## Goal of the exercise
Please write out exactly the lines of the data below from the line holding "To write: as" through the line holding "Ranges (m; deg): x", and leave out the rest.
[[ Record set, beginning ]]
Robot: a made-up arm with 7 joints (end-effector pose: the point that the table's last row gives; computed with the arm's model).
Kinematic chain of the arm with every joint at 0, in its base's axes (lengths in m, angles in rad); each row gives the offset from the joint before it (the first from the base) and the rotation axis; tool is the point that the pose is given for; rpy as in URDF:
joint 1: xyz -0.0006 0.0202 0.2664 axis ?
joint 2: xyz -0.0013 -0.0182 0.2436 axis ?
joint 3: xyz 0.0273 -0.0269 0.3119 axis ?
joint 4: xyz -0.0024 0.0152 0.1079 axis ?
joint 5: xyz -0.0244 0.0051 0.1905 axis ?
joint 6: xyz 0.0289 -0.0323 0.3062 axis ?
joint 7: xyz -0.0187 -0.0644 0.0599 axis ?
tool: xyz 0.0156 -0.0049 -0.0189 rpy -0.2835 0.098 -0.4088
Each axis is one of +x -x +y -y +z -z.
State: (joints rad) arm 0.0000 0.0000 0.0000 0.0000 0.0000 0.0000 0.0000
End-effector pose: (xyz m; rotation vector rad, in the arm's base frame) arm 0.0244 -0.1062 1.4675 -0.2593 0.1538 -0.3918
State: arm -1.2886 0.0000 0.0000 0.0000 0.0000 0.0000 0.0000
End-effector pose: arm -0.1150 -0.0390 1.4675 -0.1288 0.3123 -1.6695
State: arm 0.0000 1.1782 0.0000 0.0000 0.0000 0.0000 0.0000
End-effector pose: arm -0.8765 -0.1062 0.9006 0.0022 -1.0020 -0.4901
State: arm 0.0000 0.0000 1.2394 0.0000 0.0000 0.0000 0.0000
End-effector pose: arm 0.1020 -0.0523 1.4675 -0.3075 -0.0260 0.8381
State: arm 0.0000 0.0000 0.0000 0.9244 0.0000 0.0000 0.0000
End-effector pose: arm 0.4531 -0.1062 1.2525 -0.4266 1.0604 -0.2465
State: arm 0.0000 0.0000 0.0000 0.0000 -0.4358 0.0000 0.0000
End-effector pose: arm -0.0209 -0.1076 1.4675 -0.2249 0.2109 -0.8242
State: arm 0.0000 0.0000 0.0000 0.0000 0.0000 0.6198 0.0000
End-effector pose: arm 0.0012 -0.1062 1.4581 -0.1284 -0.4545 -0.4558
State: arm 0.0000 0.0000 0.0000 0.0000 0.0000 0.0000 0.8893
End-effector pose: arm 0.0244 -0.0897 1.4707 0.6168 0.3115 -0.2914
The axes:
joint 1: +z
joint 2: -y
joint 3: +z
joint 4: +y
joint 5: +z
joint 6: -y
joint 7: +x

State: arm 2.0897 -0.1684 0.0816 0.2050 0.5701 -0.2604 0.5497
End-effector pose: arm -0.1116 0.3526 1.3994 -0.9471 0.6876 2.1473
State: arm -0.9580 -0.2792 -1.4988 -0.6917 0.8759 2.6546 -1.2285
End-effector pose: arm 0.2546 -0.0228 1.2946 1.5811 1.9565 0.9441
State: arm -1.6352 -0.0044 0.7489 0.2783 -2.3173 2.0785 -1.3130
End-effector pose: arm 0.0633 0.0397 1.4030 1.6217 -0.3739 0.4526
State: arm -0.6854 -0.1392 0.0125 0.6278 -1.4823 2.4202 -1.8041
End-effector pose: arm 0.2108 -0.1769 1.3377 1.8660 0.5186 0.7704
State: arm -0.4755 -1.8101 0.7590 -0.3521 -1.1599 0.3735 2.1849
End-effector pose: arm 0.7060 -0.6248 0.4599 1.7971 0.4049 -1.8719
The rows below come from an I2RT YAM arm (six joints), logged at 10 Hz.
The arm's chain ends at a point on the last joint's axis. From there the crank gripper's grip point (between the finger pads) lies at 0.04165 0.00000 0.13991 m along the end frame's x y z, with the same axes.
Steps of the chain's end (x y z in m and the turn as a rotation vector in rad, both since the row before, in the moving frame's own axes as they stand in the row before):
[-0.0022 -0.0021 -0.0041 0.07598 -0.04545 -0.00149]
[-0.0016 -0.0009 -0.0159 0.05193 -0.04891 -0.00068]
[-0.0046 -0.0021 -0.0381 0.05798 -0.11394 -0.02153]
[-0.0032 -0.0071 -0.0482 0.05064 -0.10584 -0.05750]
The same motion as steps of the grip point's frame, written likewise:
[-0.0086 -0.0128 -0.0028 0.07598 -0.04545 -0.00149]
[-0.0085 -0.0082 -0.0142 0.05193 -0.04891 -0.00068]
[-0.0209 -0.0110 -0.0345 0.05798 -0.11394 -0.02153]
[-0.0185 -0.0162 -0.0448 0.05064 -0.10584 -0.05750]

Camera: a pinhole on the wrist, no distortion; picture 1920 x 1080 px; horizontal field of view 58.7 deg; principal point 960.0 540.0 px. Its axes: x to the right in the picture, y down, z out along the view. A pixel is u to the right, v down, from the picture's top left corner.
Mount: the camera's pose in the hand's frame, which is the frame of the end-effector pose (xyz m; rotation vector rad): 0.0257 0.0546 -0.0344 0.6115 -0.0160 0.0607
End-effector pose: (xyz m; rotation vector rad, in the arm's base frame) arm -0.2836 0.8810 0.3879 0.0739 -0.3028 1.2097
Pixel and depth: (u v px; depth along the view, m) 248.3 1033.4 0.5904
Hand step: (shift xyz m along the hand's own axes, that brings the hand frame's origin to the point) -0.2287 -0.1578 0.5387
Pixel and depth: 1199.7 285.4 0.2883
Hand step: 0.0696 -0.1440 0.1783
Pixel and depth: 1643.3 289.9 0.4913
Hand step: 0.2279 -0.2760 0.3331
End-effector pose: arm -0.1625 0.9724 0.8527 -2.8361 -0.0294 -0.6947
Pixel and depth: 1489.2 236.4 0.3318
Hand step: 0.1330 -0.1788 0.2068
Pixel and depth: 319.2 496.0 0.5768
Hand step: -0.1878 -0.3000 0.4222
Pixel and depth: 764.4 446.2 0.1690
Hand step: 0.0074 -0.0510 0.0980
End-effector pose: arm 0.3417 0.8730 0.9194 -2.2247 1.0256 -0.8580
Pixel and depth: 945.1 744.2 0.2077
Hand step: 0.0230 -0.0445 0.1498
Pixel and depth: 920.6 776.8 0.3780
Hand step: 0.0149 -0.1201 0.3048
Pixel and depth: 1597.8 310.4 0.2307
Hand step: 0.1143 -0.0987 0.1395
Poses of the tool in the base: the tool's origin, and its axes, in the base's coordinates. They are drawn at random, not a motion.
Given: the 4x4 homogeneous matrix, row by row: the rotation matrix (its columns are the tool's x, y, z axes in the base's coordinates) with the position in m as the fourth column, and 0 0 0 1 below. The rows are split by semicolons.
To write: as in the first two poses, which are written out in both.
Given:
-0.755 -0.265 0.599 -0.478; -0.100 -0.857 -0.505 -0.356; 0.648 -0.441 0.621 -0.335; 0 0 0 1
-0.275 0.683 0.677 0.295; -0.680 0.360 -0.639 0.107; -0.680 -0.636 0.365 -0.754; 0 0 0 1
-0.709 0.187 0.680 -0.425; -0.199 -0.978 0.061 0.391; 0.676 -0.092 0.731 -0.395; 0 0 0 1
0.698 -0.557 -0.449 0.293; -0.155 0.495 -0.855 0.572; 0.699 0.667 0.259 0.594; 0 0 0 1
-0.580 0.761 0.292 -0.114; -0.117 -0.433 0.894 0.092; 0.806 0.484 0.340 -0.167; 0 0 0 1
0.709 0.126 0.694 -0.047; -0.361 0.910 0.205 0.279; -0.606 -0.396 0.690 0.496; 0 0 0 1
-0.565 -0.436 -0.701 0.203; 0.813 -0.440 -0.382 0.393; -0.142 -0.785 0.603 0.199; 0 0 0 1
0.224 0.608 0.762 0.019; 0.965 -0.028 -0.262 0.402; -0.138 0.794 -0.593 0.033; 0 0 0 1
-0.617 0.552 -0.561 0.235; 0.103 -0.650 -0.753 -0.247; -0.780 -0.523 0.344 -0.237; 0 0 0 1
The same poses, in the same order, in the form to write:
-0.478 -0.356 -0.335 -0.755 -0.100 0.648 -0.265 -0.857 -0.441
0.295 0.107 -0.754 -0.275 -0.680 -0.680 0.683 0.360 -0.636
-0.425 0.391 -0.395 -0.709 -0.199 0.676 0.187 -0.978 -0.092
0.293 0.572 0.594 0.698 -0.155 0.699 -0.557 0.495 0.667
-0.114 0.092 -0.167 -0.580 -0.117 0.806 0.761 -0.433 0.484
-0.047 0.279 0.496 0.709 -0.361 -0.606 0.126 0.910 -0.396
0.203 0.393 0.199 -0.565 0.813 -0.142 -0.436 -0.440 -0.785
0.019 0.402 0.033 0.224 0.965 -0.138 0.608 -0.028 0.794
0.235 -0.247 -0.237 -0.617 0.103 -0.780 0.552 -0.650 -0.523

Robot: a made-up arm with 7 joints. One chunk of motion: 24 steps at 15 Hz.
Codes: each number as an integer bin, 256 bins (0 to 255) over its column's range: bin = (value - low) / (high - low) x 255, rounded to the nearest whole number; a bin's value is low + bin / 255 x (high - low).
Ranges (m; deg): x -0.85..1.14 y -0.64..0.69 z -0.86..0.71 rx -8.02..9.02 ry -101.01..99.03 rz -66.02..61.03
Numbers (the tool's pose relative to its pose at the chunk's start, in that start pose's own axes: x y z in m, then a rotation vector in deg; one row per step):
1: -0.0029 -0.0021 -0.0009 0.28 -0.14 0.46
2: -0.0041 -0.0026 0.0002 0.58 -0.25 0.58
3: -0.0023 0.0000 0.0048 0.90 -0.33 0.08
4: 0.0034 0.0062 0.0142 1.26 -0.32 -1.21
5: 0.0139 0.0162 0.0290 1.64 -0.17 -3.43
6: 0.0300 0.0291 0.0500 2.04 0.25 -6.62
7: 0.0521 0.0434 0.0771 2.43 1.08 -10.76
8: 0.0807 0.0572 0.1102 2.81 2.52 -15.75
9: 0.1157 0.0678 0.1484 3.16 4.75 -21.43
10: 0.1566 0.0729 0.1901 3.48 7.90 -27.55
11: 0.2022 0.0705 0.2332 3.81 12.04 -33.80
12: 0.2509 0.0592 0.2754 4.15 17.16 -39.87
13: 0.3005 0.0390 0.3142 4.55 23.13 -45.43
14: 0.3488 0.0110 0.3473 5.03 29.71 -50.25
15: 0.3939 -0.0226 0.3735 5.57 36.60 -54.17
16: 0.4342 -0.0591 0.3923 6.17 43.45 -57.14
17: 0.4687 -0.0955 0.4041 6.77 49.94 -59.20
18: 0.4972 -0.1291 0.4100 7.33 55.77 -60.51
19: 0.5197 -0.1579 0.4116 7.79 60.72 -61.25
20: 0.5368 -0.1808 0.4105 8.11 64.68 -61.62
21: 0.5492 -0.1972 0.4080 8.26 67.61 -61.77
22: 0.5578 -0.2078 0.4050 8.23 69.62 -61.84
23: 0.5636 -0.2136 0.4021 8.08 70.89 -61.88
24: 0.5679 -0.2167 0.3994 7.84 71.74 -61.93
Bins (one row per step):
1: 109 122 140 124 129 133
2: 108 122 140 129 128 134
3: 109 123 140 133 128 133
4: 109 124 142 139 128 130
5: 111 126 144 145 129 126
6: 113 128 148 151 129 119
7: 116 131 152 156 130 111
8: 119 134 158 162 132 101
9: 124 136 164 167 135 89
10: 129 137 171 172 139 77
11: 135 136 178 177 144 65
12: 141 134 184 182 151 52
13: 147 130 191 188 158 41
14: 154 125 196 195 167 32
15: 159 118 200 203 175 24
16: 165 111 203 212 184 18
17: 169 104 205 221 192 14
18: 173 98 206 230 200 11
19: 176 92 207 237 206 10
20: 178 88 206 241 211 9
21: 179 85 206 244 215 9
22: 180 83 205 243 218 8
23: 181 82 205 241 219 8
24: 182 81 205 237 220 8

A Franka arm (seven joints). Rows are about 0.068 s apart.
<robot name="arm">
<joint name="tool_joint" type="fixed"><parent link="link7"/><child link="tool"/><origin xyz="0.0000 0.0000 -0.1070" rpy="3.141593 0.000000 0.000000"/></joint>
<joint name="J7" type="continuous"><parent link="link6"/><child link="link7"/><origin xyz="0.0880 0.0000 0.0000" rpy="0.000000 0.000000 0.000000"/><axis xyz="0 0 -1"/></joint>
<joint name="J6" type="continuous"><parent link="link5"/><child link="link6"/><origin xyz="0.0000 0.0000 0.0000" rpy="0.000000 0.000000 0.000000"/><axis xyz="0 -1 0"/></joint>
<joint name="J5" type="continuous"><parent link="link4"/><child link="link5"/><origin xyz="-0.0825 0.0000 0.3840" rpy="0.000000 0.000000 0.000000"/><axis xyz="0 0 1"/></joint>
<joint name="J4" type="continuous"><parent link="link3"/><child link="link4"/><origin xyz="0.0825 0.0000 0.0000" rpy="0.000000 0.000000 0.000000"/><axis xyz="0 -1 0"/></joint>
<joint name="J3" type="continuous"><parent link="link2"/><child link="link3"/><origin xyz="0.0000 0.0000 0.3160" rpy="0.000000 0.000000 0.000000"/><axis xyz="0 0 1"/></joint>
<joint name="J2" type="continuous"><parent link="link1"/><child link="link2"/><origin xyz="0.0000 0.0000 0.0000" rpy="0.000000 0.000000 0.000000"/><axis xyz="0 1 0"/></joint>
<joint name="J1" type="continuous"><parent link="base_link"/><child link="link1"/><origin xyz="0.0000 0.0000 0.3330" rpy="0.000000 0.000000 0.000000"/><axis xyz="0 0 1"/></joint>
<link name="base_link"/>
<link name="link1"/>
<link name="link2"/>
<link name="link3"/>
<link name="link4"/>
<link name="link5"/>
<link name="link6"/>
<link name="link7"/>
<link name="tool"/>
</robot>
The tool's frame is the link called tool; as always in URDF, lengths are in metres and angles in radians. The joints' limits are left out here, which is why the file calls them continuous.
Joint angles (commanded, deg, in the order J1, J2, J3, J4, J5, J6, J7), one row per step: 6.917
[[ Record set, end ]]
## Answer section
To write: as in the first two poses, which are written out in both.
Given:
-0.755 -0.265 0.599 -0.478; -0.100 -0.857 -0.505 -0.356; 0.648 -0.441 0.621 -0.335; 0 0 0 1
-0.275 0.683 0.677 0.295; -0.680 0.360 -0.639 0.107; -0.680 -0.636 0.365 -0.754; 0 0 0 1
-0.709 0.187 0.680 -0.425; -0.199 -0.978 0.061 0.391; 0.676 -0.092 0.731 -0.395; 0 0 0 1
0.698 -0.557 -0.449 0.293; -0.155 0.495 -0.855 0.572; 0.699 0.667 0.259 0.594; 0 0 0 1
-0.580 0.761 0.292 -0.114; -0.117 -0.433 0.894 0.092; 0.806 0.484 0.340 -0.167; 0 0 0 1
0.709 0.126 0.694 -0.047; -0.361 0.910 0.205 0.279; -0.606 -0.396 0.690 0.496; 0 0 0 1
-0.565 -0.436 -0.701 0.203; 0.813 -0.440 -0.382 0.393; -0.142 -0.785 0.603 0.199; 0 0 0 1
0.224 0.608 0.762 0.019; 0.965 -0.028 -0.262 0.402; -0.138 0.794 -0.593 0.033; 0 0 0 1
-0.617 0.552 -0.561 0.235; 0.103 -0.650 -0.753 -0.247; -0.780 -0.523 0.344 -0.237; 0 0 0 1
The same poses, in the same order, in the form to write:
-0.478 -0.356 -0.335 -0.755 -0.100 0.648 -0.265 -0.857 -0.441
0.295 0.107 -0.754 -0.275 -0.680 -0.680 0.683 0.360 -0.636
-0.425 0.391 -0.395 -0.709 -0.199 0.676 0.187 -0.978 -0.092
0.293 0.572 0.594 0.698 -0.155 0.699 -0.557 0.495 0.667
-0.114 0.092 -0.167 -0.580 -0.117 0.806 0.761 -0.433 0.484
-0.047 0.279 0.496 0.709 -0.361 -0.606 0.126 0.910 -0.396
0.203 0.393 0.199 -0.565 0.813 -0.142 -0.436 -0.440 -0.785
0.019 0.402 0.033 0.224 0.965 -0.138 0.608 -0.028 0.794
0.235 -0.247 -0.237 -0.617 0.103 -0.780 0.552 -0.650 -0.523

Robot: a made-up arm with 7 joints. One chunk of motion: 24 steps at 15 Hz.
Codes: each number as an integer bin, 256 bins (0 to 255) over its column's range: bin = (value - low) / (high - low) x 255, rounded to the nearest whole number; a bin's value is low + bin / 255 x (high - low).
Ranges (m; deg): x -0.85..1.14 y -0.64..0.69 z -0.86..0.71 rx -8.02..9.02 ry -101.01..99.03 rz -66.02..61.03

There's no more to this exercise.